Dataset entries:
• • • •

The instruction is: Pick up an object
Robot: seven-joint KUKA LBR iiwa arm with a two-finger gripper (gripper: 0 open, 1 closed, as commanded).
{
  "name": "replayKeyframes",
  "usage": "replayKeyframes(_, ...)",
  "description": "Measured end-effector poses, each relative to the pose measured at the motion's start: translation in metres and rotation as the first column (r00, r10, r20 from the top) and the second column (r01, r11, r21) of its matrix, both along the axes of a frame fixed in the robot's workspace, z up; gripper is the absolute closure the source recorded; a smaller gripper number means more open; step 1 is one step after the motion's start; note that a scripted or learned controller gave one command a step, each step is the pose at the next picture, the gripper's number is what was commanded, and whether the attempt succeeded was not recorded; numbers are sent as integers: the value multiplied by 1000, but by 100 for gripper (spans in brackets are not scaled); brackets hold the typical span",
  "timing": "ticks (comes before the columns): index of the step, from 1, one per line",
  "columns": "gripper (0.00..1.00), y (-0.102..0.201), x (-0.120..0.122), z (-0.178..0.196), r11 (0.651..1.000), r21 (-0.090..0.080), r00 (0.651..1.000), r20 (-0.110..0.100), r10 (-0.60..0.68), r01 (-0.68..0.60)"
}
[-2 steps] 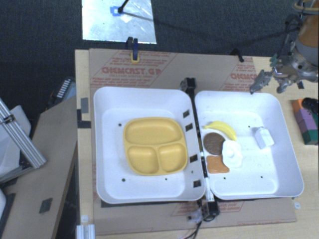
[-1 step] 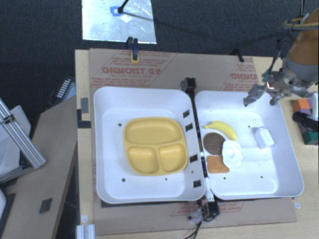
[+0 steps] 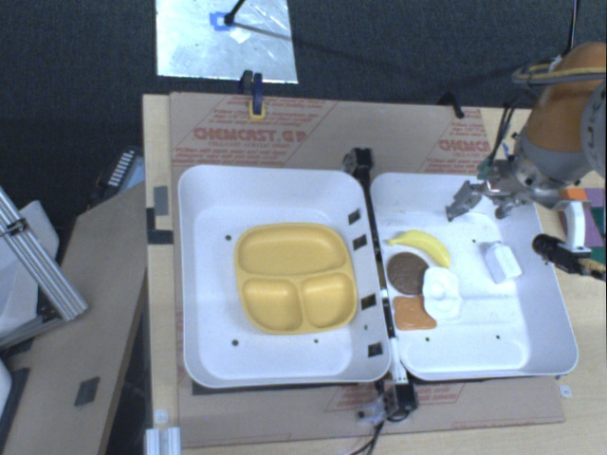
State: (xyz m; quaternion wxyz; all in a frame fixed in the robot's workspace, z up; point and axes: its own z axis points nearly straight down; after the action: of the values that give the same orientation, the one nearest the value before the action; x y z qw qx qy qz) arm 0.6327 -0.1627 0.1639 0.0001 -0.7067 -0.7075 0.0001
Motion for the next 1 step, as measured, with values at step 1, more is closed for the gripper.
replayKeyframes(1,0,-4,-5,-60,1000,0,1000,-2,0,0)
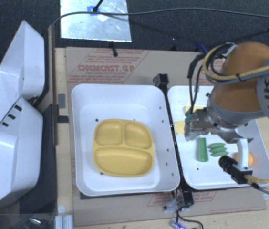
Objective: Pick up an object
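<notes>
Wooden bench with two shallow white bins (125, 92): grey gripper (191, 130), finger state can't tell, hovers in the right bin near a green stick-shaped block (201, 150), approach step, next likely descend over it.

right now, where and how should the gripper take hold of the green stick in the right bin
Probably across the middle of the green stick, coming straight down from above. It lies flat on the right bin floor, long and narrow, running roughly near-to-far, so closing across its short width suits it. The green pod-shaped piece lies close on its right, leaving little room there.
</notes>
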You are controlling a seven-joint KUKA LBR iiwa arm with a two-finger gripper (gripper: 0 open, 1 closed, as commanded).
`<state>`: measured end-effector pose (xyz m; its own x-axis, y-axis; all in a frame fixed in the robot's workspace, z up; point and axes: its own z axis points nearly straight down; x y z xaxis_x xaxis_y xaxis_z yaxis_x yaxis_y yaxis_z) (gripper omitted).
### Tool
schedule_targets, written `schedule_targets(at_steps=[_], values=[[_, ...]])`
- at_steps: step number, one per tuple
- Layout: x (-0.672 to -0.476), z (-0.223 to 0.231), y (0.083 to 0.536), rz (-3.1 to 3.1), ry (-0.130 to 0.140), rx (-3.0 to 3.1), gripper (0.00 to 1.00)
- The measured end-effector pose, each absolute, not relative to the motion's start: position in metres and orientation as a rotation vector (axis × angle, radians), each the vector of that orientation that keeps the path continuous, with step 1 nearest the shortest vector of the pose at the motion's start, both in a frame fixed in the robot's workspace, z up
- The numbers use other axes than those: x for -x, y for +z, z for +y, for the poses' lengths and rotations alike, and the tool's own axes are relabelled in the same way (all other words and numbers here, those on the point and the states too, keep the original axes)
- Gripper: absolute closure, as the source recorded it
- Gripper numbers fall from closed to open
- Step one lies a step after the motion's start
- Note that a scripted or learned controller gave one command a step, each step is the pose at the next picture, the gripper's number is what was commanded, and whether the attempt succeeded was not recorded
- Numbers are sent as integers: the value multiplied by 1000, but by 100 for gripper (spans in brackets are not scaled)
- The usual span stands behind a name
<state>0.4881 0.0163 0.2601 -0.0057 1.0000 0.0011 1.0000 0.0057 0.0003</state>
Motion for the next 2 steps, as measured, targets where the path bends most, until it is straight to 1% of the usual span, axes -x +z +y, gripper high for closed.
schedule_targets(at_steps=[1, 2], values=[[-494, 57, 245, -2225, 0, 2217, 100], [-499, 103, 245, -2226, -1, 2217, 100]])
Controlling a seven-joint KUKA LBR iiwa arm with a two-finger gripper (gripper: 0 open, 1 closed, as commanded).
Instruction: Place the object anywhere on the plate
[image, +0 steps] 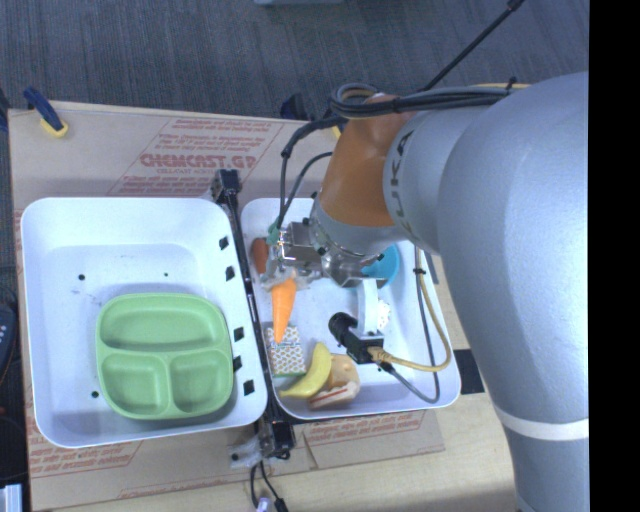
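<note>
A green divided plate (160, 352) lies in the left bin (60, 250), with nothing on it. My gripper (287, 268) is low over the left side of the right bin (430, 385), hanging from the grey arm with its orange band. An orange carrot (284, 305) points up at the gripper, its top end right under it; whether the carrot is held is hidden by the wrist. The plate is well to the left of the gripper, across the wall between the bins.
The right bin also holds a yellow banana (314, 372) beside a pale red-tinged fruit (340, 382), a checkered piece (287, 355), a blue thing (385, 266), a white thing (377, 312) and a reddish-brown thing (260, 255). Black clips (236, 272) line the bins' shared wall.
</note>
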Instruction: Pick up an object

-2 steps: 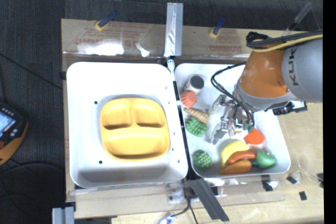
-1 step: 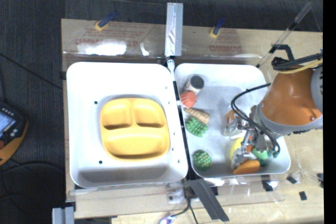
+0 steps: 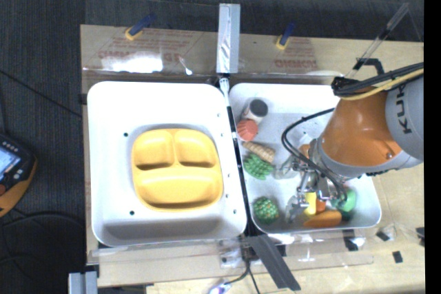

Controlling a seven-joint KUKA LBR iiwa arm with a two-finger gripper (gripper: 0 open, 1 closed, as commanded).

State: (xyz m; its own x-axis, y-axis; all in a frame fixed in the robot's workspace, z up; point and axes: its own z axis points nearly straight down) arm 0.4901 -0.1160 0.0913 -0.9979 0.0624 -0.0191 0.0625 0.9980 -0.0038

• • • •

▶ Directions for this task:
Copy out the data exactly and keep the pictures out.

▶ Response below:
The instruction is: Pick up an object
Robot: seven-joint KUKA LBR iiwa arm with a two-finger gripper (gripper: 0 open, 1 closed, as commanded).
{
  "name": "replayKeyframes",
  "usage": "replayKeyframes(_, ...)",
  "description": "Measured end-effector poses, each relative to the pose measured at the motion's start: translation in metres and rotation as the first column (r00, r10, r20 from the top) and the second column (r01, r11, r21) of its matrix, both along the axes of a frame fixed in the robot's workspace, z up; gripper is the absolute closure the source recorded; a smaller gripper number means more open; step 1 is one step after the motion's start; note that a scripted or learned controller gave one command a step, each step is the pose at the next picture, the gripper's number is what was commanded, and whether the attempt succeeded was not recorded; numbers are sent as integers: the value multiplied by 1000, but by 100 for gripper (spans in brackets are not scaled); brackets hold the typical span",
  "timing": "ticks (comes before the columns): index of the step, from 1, one per line",
  "columns": "gripper (0.00..1.00), y (-0.102..0.201), x (-0.120..0.122), z (-0.178..0.196), r11 (0.651..1.000), r21 (-0.090..0.080), r00 (0.651..1.000), r20 (-0.110..0.100), r10 (-0.60..0.68), r01 (-0.68..0.60)"
}
[-2 steps] 
[-1 step] 
[+0 steps] 
State: (xyz m; quaternion wxyz; all in a frame fixed in the robot's workspace, z up; point and axes: its own z axis points nearly straight down; after the action: of the values that give the same orientation, the one nearest the value before the action; x y z qw qx qy qz) arm 0.6327 -0.1627 0.1639 0.0001 -0.7067 -0.7075 0.0001
Motion for the next 1 step, as measured, with values at step 1, more is closed for the gripper.
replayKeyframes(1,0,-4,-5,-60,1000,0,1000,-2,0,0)
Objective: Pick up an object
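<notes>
Wooden bench with two shallow white bins (125, 92): grey gripper (191, 130), finger state can't tell, hovers in the right bin near a green stick-shaped block (201, 150), approach step, next likely descend over it.

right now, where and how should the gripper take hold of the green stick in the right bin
Probably across the middle of the green stick, coming straight down from above. It lies flat on the right bin floor, long and narrow, running roughly near-to-far, so closing across its short width suits it. The green pod-shaped piece lies close on its right, leaving little room there.
</notes>
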You are controlling a seven-joint KUKA LBR iiwa arm with a two-finger gripper (gripper: 0 open, 1 closed, as commanded).
`<state>`: measured end-effector pose (xyz m; its own x-axis, y-axis; all in a frame fixed in the robot's workspace, z up; point and axes: its own z axis points nearly straight down; x y z xaxis_x xaxis_y xaxis_z yaxis_x yaxis_y yaxis_z) (gripper omitted).
### Tool
schedule_targets, written `schedule_targets(at_steps=[_], values=[[_, ...]])`
- at_steps: step number, one per tuple
- Layout: x (-0.672 to -0.476), z (-0.223 to 0.231), y (0.083 to 0.536), rz (-3.1 to 3.1), ry (-0.130 to 0.140), rx (-3.0 to 3.1), gripper (0.00 to 1.00)
- The measured end-effector pose, each absolute, not relative to the motion's start: position in metres and orientation as a rotation vector (axis × angle, radians), each the vector of that orientation that keeps the path continuous, with step 1 nearest the shortest vector of the pose at the motion's start, both in a frame fixed in the robot's workspace, z up
- The numbers use other axes than those: x for -x, y for +z, z for +y, for the poses' lengths and rotations alike, and the tool's own axes are relabelled in the same way (all other words and numbers here, those on the point and the states too, keep the original axes)
- Gripper: absolute closure, as the source recorded it
- Gripper numbers fall from closed to open
- Step one lies a step after the motion's start
- Note that a scripted or learned controller gave one command a step, each step is the pose at the next picture, the gripper's number is what was commanded, and whether the attempt succeeded was not recorded
- Numbers are sent as integers: the value multiplied by 1000, but by 100 for gripper (spans in brackets are not scaled)
- The usual span stands behind a name
<state>0.4881 0.0163 0.2601 -0.0057 1.0000 0.0011 1.0000 0.0057 0.0003</state>
Motion for the next 2 steps, as measured, targets where the path bends most, until it is straight to 1% of the usual span, axes -x +z +y, gripper high for closed.
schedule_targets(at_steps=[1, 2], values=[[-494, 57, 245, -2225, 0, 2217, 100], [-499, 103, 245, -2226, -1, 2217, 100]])
Controlling a seven-joint KUKA LBR iiwa arm with a two-finger gripper (gripper: 0 open, 1 closed, as commanded).
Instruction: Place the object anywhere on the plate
[image, +0 steps] 
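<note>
A green divided plate (160, 352) lies in the left bin (60, 250), with nothing on it. My gripper (287, 268) is low over the left side of the right bin (430, 385), hanging from the grey arm with its orange band. An orange carrot (284, 305) points up at the gripper, its top end right under it; whether the carrot is held is hidden by the wrist. The plate is well to the left of the gripper, across the wall between the bins.
The right bin also holds a yellow banana (314, 372) beside a pale red-tinged fruit (340, 382), a checkered piece (287, 355), a blue thing (385, 266), a white thing (377, 312) and a reddish-brown thing (260, 255). Black clips (236, 272) line the bins' shared wall.
</note>
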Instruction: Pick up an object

-2 steps: 
-1 step: 
+0 steps: 

Controlling a seven-joint KUKA LBR iiwa arm with a two-finger gripper (gripper: 0 open, 1 closed, as commanded).

State: (xyz m; its own x-axis, y-axis; all in a frame fixed in the robot's workspace, z up; point and axes: its own z axis points nearly straight down) arm 0.4901 -0.1160 0.0913 -0.9979 0.0624 -0.0191 0.0625 0.9980 -0.0038

The exercise requires no further output.